Yes, at least initially. I don't if any Apple employees still contribute to MacPorts, though. Apple does still provide hosting and infrastructure to the project, for what it's worth.

I personally made an app using Mapkit that's in the App Store. It's not exactly a huge or complex app but it works fine. I think it all depends on if the developers feel comfortable writing it in Swift. But the truth is why do you want it to be written in Swift? Does it really matter?

Shameless promotion: https://itunes.apple.com/us/app/mappa/id931699397?mt=8

I’d say its ‘ready’ for prod but can still be a pain regarding tooling. I’ve written a Faye client in swift http://github.com/hamin/FayeSwift and will eventually update my mac app too https://itunes.apple.com/us/app/mackernews-hacker-news-clien...

I have released an app with Swift and libraries in Obj-C. Now I am developing an iOS game completely in Swift working correctly even in iOS 7. (Apple provides libraries to support Swift in 7, but in iOS 8 is native)

I think is more the contractor doesn't have the experience or don't feel confortable enough deploying a Swift App. There are some issues with XCode and Swift, but nothing too critical.

The language is ready, but most of the developers aren't.

XCode tooling support is limited in some areas but definitely production ready. LinkedIn's new SlideShare app is written completely in Swift: http://readwrite.com/2014/10/02/slideshare-app-built-in-swif...

Absolutely , we shipped our first enterprise swift app at Elementum ( Manufacture https://appsto.re/us/Jfn34.i ) at the end of last year. There was a learning curve but the metrics regarding lines of code , and time to market made it well worth it.

Swift is fine. I have released a Swift app that uses the maps api pretty extensively and it works great.

As BSousa mentions, xcode can be a bit flakey sometimes (syntax parser/autocomplete crashes sometimes) however it automatically restarts so it isn't really an issue.

I agree with BSousa that this FUD seems like a cultural red flag with the company.

One pro of using Swift which I haven't seen mentioned here is that you will be able to attract more developers to your project if you write it in Swift. Everyone wants to work on the new hotness. This is a long term value and could outweigh any short term shortcomings of the tools.

I'd agree with the sentiment that it's ready but not without its quirks.
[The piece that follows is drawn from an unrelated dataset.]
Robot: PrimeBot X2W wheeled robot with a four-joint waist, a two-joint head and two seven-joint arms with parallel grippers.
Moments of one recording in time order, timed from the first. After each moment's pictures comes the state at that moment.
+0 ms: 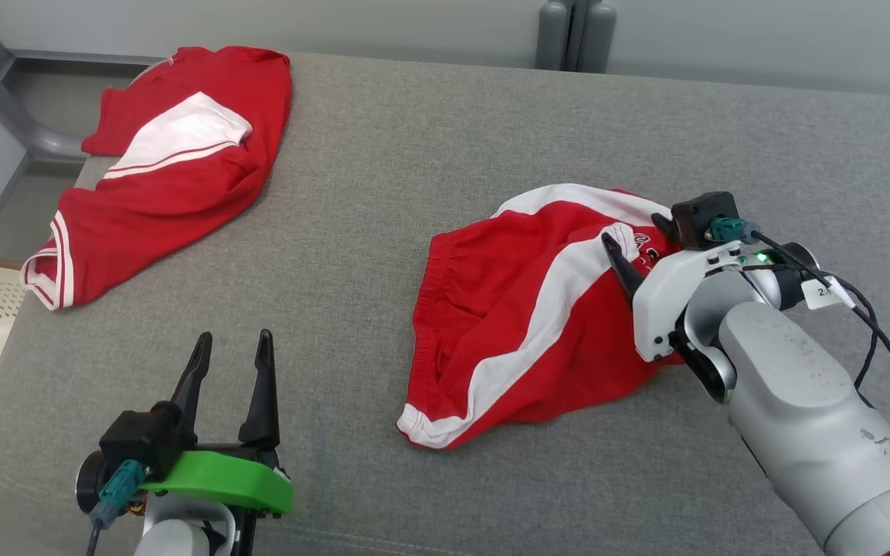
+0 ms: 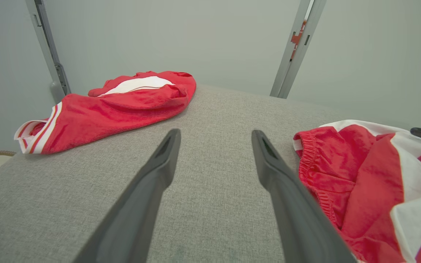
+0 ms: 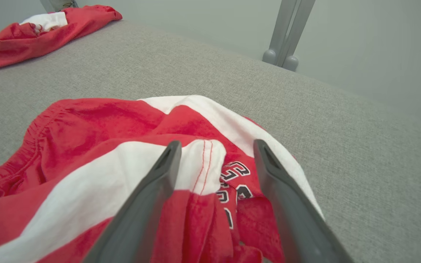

Check out some libraries I've been making in it per user request. Fun to write, terse, elegant.


Eh, I haven't enjoyed the debugger in Xcode when using swift.

Unfortunately, many of us iOS developers work for clients. These projects are usually on timelines, and if writing the app entirely in Swift slows us down substantially, we will likely go with Obj-C.

Also, Obj-C isn't likely going anywhere.

Yes, it's production ready, but the quirks in tools are significant hindrance to productivity. I would estimate 1.2 ~ 1.5x longer to get it written in Swift.

Is tooling really that critical? Coming from JS, I can write whatever without any tooling at all. The need for heavy tooling in most other frontend dev is one of the reasons that I think that JS, despite all its issues at the moment, will come to rule interface development. The baseline in JS is that one can read, write, and understand it using only the human brain.

If you are dead set on doing it in Swift shoot me an email and we can talk further about it. (Email in profile)

Has Apple shipped anything yet that runs in Swift? Can we tell?

Don't know if they have shipped anything major but the WWDC app was meant to be in Swift I think. You could probably tell if you get it in the debugger.

If I remember correctly, 2014's WWDC app was written in Swift.